### [Problem to solve]
Copy each line below without leaving any out.
START Material provided
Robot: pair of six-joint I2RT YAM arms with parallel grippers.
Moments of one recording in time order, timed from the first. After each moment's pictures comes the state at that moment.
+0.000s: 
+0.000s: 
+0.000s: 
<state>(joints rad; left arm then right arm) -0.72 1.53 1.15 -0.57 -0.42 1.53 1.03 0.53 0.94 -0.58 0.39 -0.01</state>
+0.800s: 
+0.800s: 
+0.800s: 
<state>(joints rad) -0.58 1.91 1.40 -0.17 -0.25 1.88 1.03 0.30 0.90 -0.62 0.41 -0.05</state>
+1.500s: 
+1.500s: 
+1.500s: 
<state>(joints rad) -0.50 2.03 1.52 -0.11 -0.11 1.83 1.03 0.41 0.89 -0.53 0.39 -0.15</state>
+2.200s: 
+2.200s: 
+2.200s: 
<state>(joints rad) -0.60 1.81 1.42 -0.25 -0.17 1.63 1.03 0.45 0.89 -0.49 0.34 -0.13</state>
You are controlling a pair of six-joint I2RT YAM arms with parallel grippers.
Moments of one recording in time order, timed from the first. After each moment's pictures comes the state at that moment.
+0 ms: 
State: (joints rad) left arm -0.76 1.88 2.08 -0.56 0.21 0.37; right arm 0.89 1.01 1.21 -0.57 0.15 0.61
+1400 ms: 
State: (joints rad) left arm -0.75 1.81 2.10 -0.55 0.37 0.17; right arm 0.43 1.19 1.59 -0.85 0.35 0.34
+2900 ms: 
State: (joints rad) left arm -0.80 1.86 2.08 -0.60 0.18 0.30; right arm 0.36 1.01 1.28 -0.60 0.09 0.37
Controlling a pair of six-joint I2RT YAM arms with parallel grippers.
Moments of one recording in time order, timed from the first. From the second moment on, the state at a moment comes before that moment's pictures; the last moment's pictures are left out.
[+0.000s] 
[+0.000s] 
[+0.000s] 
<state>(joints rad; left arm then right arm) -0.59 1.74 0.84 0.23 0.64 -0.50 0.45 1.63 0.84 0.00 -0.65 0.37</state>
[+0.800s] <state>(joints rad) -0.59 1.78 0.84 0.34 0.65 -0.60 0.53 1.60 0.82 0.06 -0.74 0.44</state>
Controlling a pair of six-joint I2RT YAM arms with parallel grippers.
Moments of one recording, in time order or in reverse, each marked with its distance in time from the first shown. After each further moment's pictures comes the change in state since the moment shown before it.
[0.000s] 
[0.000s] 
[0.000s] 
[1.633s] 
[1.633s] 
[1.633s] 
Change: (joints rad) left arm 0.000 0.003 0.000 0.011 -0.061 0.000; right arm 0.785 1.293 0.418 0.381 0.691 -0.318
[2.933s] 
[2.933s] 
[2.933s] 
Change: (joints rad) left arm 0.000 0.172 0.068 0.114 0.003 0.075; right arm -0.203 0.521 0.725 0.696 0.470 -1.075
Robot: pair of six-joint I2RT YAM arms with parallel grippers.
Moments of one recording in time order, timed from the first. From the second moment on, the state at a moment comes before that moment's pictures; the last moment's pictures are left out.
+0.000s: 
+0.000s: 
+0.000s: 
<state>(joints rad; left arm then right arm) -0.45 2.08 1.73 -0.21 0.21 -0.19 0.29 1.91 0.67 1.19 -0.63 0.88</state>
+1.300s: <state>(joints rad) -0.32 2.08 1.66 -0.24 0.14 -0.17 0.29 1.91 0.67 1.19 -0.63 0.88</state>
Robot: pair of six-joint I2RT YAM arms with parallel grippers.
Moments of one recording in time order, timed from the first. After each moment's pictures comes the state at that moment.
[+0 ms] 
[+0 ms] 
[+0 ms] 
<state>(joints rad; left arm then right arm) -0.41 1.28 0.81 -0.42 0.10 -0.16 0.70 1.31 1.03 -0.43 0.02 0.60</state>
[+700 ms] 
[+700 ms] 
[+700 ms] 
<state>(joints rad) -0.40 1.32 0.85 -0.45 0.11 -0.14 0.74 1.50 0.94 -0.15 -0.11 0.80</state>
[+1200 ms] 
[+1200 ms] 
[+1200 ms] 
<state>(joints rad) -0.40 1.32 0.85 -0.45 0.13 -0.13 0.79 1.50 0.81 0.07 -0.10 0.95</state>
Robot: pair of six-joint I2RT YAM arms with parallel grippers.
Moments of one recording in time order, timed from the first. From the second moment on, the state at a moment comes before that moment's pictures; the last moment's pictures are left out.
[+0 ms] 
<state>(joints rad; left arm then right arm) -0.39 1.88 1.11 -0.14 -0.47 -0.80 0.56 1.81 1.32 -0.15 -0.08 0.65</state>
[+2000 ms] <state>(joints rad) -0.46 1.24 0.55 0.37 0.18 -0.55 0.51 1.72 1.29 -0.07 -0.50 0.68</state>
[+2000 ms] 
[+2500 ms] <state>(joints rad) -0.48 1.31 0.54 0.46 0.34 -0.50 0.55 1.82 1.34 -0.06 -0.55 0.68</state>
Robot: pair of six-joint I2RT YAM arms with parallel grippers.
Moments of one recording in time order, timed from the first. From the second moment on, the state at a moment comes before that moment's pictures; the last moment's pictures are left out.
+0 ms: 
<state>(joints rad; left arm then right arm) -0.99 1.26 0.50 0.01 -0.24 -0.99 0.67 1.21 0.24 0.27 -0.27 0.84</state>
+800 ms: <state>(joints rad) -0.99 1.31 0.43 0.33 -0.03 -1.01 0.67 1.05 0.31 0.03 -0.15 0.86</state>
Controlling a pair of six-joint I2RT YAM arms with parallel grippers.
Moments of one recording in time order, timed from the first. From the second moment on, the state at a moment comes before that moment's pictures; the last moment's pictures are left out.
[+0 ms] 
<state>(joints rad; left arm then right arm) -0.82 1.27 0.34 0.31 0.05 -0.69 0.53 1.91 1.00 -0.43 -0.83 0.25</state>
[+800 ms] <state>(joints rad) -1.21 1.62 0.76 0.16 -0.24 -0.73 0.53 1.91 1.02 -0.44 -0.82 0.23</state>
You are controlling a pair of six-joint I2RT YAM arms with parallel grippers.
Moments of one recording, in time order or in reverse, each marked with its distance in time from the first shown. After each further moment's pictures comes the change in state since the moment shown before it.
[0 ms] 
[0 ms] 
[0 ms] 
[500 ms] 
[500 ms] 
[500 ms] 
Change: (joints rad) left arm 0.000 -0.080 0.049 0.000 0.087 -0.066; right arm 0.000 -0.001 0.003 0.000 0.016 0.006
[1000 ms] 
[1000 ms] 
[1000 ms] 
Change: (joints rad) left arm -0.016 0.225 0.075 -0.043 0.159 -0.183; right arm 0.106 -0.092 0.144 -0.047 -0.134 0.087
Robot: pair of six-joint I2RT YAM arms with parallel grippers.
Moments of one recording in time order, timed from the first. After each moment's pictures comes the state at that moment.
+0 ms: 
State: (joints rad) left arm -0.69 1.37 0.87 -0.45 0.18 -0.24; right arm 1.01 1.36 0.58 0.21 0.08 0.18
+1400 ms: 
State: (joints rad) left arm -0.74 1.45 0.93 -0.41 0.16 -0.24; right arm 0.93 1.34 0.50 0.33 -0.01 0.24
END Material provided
### [Result]
Robot: pair of six-joint I2RT YAM arms with parallel grippers.
Moments of one recording in time order, timed from the first. After each moment's pictures comes the state at that moment.
+0.000s: 
+0.000s: 
+0.000s: 
<state>(joints rad; left arm then right arm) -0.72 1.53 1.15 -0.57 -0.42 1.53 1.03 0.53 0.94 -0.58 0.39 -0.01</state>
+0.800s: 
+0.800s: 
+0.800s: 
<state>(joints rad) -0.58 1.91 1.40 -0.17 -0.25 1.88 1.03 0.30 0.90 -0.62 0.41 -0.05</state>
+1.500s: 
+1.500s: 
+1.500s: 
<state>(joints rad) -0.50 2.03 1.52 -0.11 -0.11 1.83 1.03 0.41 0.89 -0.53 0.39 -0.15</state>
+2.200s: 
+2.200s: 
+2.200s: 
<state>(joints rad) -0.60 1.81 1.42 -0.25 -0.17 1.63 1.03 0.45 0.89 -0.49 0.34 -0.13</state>
You are controlling a pair of six-joint I2RT YAM arms with parallel grippers.
Moments of one recording in time order, timed from the first. After each moment's pictures comes the state at that moment.
+0 ms: 
State: (joints rad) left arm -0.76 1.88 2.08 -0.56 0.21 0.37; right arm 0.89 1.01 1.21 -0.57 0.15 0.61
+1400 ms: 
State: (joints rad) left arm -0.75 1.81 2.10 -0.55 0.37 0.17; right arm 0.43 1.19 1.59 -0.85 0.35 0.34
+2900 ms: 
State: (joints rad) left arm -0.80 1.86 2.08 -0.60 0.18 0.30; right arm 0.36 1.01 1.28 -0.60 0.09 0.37
Controlling a pair of six-joint I2RT YAM arms with parallel grippers.
Moments of one recording in time order, timed from the first. From the second moment on, the state at a moment comes before that moment's pictures; the last moment's pictures are left out.
[+0.000s] 
[+0.000s] 
[+0.000s] 
<state>(joints rad; left arm then right arm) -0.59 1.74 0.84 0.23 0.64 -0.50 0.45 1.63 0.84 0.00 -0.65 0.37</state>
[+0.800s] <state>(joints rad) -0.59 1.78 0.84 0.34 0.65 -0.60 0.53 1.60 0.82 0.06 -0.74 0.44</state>
Controlling a pair of six-joint I2RT YAM arms with parallel grippers.
Moments of one recording, in time order or in reverse, each marked with its distance in time from the first shown. After each further moment's pictures comes the change in state since the moment shown before it.
[0.000s] 
[0.000s] 
[0.000s] 
[1.633s] 
[1.633s] 
[1.633s] 
Change: (joints rad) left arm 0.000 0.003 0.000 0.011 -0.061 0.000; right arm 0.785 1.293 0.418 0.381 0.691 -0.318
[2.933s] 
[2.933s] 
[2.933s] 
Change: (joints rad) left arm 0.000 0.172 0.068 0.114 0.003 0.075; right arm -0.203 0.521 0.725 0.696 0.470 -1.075
Robot: pair of six-joint I2RT YAM arms with parallel grippers.
Moments of one recording in time order, timed from the first. From the second moment on, the state at a moment comes before that moment's pictures; the last moment's pictures are left out.
+0.000s: 
+0.000s: 
+0.000s: 
<state>(joints rad; left arm then right arm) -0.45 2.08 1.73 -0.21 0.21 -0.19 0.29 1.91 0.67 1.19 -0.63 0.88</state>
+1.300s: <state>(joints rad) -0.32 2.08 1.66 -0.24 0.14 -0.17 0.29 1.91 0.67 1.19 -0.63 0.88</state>
Robot: pair of six-joint I2RT YAM arms with parallel grippers.
Moments of one recording in time order, timed from the first. After each moment's pictures comes the state at that moment.
[+0 ms] 
[+0 ms] 
[+0 ms] 
<state>(joints rad; left arm then right arm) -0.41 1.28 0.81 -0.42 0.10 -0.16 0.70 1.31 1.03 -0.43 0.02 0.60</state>
[+700 ms] 
[+700 ms] 
[+700 ms] 
<state>(joints rad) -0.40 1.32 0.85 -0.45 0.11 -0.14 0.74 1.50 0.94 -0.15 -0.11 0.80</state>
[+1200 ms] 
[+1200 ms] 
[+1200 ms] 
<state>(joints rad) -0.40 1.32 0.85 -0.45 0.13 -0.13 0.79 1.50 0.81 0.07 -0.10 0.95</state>
Robot: pair of six-joint I2RT YAM arms with parallel grippers.
Moments of one recording in time order, timed from the first. From the second moment on, the state at a moment comes before that moment's pictures; the last moment's pictures are left out.
[+0 ms] 
<state>(joints rad; left arm then right arm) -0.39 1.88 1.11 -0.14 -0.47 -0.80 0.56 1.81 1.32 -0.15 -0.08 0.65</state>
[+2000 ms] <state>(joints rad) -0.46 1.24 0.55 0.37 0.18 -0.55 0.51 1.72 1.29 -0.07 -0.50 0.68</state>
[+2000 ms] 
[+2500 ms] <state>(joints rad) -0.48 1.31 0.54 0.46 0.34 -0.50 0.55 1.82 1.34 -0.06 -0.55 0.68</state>
Robot: pair of six-joint I2RT YAM arms with parallel grippers.
Moments of one recording in time order, timed from the first. From the second moment on, the state at a moment comes before that moment's pictures; the last moment's pictures are left out.
+0 ms: 
<state>(joints rad; left arm then right arm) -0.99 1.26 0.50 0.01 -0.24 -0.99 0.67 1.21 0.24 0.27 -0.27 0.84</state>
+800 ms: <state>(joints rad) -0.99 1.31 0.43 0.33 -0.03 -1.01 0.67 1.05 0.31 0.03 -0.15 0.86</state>
Controlling a pair of six-joint I2RT YAM arms with parallel grippers.
Moments of one recording in time order, timed from the first. From the second moment on, the state at a moment comes before that moment's pictures; the last moment's pictures are left out.
[+0 ms] 
<state>(joints rad; left arm then right arm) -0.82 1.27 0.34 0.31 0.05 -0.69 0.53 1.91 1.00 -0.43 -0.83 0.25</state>
[+800 ms] <state>(joints rad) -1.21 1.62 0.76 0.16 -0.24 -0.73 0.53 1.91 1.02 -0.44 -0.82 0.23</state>
You are controlling a pair of six-joint I2RT YAM arms with parallel grippers.
Moments of one recording, in time order or in reverse, each marked with its distance in time from the first shown. After each further moment's pictures comes the change in state since the moment shown before it.
[0 ms] 
[0 ms] 
[0 ms] 
[500 ms] 
[500 ms] 
[500 ms] 
Change: (joints rad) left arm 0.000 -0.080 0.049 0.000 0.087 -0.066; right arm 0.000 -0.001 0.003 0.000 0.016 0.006
[1000 ms] 
[1000 ms] 
[1000 ms] 
Change: (joints rad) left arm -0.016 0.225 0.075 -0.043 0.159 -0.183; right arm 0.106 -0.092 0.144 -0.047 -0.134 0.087
Robot: pair of six-joint I2RT YAM arms with parallel grippers.
Moments of one recording in time order, timed from the first. After each moment's pictures comes the state at that moment.
+0 ms: 
State: (joints rad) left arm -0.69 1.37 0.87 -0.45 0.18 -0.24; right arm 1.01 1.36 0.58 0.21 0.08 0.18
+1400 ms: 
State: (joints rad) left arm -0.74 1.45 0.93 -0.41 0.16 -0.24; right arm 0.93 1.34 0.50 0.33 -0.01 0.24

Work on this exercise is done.